(AVAILABLE DATA)
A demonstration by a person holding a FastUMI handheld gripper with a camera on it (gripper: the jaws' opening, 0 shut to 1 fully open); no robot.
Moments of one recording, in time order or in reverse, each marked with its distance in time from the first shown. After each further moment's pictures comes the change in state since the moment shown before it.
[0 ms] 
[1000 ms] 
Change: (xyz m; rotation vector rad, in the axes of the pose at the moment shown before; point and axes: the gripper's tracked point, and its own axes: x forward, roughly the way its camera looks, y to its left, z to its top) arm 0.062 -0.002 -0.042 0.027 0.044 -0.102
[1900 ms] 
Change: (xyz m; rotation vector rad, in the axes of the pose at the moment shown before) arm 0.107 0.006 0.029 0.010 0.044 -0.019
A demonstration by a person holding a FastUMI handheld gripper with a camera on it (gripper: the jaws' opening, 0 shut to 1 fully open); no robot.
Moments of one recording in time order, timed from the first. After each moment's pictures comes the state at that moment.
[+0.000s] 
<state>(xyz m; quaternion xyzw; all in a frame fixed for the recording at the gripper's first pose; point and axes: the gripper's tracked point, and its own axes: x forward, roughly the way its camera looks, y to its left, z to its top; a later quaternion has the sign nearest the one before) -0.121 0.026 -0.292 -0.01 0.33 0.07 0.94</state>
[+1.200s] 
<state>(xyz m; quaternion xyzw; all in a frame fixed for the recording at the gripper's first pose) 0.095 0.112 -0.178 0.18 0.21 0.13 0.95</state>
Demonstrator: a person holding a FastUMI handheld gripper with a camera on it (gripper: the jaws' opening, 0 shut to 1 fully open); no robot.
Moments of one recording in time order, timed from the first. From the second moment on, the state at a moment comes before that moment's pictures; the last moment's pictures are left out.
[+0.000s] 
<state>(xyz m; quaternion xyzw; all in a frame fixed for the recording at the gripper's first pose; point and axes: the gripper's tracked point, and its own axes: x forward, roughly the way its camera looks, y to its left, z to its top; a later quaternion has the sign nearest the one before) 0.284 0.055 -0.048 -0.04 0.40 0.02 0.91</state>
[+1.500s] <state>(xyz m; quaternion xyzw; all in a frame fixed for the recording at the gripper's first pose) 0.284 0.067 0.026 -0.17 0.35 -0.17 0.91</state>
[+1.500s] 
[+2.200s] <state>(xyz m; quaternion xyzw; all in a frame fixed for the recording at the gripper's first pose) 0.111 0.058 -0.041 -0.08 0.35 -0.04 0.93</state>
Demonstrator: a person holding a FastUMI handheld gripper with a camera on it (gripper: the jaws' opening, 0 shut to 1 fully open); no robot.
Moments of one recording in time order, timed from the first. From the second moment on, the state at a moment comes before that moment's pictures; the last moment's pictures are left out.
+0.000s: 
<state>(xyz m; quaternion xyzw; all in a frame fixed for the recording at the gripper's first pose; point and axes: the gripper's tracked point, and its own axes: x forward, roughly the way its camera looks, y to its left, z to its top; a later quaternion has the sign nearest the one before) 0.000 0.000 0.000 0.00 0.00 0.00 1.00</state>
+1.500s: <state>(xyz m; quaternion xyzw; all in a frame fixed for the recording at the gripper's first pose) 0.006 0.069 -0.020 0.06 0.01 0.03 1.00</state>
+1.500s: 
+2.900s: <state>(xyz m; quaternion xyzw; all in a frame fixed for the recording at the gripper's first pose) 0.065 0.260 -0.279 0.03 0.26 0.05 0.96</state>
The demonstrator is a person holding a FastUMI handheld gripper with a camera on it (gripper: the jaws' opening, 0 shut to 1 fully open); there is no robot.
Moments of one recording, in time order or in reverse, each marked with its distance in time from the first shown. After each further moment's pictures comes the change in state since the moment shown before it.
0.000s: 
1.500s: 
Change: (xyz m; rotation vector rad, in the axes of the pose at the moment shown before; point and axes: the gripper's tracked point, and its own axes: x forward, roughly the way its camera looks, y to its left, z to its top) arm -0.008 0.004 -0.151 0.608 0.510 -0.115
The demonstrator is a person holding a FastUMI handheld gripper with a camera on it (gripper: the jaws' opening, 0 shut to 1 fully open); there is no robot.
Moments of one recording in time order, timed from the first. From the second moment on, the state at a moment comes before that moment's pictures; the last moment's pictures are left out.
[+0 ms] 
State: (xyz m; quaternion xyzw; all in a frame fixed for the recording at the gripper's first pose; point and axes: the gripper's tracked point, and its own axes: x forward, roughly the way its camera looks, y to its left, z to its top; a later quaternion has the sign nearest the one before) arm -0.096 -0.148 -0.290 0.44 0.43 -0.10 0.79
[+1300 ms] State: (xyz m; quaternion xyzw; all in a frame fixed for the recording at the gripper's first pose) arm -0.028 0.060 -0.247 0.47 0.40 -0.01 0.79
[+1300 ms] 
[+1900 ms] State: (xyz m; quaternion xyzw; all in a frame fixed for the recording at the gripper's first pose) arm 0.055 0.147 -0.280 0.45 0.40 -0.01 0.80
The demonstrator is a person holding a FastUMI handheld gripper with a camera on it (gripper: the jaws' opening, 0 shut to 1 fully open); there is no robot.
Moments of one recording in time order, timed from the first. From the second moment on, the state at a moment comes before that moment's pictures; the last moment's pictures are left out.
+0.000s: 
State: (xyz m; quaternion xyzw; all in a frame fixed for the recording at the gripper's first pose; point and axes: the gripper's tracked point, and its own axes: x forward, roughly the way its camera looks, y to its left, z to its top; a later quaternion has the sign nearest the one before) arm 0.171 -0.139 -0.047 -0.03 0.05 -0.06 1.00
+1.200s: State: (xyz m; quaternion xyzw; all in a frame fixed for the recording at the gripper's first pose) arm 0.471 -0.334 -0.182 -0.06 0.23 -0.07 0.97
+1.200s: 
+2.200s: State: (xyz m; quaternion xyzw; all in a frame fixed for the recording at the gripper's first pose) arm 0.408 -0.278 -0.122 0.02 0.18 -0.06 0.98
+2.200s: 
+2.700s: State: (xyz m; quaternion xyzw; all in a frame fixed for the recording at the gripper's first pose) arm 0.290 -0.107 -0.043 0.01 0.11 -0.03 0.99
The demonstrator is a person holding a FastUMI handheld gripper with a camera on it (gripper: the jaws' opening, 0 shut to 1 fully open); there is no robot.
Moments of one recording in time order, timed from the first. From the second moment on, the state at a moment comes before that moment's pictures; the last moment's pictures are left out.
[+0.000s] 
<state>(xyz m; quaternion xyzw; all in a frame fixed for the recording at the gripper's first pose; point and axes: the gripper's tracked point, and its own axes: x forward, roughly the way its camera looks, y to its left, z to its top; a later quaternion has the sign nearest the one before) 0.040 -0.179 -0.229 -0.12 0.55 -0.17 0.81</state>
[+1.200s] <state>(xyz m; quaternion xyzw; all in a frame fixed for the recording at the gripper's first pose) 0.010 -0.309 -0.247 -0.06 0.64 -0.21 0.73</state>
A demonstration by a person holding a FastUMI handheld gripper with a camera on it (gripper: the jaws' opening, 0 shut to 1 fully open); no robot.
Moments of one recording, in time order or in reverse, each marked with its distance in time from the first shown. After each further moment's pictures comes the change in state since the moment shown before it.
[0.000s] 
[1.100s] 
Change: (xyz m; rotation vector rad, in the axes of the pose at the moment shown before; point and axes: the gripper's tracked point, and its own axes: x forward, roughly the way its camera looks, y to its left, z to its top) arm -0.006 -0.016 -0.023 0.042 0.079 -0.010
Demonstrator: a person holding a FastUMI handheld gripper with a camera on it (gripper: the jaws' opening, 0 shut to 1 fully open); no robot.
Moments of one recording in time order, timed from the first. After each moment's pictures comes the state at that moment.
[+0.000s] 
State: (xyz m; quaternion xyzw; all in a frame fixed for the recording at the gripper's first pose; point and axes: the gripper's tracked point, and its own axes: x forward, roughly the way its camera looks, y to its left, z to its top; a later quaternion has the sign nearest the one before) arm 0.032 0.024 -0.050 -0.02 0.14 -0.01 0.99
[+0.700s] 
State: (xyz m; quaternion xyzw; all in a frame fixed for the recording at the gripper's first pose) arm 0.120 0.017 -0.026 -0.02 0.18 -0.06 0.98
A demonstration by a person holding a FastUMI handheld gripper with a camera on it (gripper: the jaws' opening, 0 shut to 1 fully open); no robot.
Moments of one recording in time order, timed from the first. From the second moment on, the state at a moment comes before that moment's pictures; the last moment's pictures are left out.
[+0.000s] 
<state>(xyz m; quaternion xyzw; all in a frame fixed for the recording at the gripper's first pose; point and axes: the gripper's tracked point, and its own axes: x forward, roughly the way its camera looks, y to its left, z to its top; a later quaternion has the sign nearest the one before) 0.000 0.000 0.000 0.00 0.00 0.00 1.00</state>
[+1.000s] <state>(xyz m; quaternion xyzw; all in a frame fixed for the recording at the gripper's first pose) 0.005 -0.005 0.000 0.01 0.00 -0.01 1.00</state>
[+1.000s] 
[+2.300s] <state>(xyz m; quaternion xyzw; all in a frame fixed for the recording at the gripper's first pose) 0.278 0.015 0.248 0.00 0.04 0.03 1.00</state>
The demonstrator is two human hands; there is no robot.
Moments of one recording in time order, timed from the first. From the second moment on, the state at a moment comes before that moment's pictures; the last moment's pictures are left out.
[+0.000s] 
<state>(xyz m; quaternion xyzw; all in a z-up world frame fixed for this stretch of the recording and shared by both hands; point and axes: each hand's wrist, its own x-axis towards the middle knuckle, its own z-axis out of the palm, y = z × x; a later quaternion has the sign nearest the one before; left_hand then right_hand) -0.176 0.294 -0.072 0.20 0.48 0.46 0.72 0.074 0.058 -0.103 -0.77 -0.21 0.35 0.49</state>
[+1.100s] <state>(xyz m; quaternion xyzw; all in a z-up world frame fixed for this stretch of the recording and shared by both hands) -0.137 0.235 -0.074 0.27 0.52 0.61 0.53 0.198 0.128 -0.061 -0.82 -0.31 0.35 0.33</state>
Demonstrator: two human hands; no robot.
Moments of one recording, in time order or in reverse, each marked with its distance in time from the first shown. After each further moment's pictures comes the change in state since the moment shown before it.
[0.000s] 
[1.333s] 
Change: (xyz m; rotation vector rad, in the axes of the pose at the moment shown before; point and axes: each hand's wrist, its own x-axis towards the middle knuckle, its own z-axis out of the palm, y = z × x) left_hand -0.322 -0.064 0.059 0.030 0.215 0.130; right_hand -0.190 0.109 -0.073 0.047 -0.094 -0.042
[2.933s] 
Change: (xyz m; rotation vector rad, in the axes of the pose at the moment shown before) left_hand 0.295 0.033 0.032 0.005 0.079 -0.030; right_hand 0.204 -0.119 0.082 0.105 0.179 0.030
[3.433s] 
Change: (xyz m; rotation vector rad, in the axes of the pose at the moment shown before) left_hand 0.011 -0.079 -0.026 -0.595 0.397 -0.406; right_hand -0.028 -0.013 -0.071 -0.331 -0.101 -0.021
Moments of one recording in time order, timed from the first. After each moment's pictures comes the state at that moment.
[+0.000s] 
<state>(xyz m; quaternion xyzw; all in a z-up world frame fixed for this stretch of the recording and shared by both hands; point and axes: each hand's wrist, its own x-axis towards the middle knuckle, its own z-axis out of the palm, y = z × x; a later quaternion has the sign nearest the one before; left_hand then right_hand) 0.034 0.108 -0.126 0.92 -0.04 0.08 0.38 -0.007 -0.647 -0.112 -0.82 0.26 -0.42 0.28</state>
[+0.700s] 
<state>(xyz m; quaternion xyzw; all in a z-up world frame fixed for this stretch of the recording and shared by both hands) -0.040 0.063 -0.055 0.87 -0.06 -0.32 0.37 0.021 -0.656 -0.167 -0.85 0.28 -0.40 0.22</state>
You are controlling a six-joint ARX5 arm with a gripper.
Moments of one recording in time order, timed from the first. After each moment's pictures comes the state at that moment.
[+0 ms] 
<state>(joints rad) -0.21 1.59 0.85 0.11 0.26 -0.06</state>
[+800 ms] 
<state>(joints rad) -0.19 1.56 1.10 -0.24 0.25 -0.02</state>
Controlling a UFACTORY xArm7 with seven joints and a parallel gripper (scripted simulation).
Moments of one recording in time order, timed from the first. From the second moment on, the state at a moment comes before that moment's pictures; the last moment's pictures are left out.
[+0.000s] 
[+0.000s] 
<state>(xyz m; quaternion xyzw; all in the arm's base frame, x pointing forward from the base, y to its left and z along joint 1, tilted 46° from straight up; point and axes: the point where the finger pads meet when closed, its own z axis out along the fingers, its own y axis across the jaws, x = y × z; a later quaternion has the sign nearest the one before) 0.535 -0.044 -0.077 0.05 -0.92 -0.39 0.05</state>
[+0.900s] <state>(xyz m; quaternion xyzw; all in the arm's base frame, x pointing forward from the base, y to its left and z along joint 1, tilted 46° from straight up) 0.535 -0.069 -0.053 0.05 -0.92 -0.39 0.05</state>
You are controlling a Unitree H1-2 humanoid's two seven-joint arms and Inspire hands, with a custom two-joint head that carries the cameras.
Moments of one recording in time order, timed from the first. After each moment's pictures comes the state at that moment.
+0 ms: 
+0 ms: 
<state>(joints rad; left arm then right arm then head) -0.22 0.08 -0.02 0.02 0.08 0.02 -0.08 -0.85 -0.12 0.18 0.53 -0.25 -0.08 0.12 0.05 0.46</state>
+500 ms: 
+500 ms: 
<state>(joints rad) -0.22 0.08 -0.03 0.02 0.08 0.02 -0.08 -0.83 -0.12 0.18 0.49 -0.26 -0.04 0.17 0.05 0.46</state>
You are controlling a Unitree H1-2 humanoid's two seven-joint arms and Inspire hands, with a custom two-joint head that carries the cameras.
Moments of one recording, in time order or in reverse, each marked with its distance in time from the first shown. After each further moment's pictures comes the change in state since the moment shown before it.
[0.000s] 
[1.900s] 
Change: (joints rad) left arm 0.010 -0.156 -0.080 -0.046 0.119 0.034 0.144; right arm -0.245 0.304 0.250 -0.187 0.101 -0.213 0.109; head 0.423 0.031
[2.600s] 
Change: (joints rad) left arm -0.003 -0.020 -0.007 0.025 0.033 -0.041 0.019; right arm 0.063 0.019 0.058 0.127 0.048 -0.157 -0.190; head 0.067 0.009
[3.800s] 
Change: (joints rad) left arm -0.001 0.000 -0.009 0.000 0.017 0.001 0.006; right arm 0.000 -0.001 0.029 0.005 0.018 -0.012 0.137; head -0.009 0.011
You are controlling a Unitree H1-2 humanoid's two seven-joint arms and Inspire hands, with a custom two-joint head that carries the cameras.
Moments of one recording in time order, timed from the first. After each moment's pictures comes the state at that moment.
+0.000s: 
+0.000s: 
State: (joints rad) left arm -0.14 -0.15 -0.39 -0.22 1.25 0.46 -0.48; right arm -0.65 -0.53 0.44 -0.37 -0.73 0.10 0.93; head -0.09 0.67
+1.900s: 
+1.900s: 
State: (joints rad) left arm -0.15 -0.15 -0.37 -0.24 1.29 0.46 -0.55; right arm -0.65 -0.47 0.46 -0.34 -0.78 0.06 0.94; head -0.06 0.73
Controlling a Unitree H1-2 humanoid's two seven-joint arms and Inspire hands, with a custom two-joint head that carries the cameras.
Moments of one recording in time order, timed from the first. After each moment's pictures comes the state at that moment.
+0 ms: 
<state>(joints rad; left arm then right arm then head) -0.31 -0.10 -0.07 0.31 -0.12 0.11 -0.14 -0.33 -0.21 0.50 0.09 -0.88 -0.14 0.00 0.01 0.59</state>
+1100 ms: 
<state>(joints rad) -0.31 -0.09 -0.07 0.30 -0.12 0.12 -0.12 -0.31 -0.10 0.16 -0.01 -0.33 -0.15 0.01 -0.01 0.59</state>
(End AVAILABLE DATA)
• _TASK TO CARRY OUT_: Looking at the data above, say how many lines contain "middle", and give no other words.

• _WRITTEN SOLUTION_: 3